Your response should contain every line from the data below that holds the string "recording".
[STUDY MATERIAL — start]
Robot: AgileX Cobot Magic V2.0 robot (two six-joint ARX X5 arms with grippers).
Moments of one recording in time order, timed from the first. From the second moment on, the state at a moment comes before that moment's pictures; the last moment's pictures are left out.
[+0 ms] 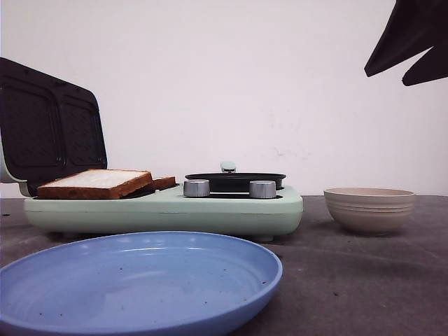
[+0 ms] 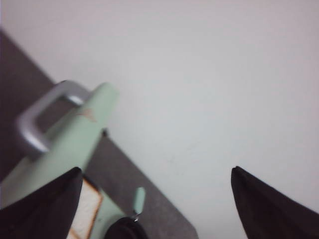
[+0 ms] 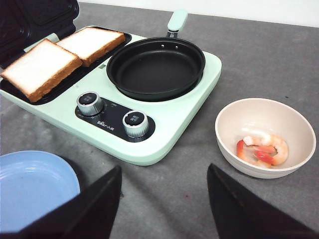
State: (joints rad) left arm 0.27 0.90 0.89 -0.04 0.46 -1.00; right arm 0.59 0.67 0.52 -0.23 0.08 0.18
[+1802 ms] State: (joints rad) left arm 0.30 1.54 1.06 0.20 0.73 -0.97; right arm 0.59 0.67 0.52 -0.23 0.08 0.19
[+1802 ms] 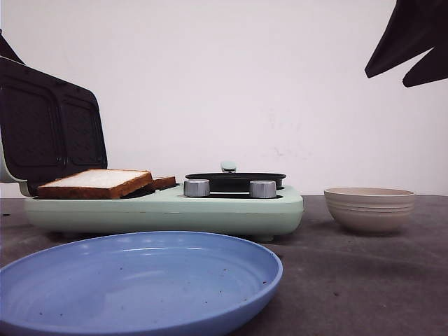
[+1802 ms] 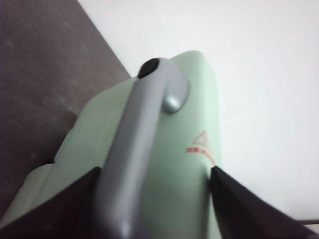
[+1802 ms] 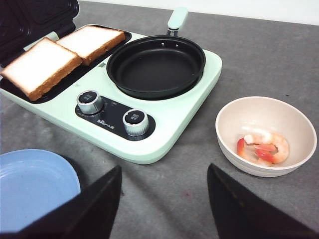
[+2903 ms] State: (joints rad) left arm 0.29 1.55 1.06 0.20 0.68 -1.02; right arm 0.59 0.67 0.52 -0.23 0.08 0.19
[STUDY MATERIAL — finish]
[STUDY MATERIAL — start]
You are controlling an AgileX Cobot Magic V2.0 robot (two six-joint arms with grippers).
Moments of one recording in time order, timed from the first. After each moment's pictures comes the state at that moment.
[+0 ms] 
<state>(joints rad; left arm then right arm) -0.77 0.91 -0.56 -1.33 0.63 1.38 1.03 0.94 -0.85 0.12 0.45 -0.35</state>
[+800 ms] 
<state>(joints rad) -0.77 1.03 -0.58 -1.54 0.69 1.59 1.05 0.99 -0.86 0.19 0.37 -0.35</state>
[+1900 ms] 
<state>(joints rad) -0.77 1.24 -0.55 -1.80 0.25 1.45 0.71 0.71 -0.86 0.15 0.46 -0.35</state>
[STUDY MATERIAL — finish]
* **RESULT OF THIS TASK**
Moments of one recording in time order, timed from the first. From the second moment on, the state at a moment comes before that moment's pictures; the last moment's pictures are left out.
Moments of one recording in time order, timed from the first. After each moment's pictures comes the state at that moment.

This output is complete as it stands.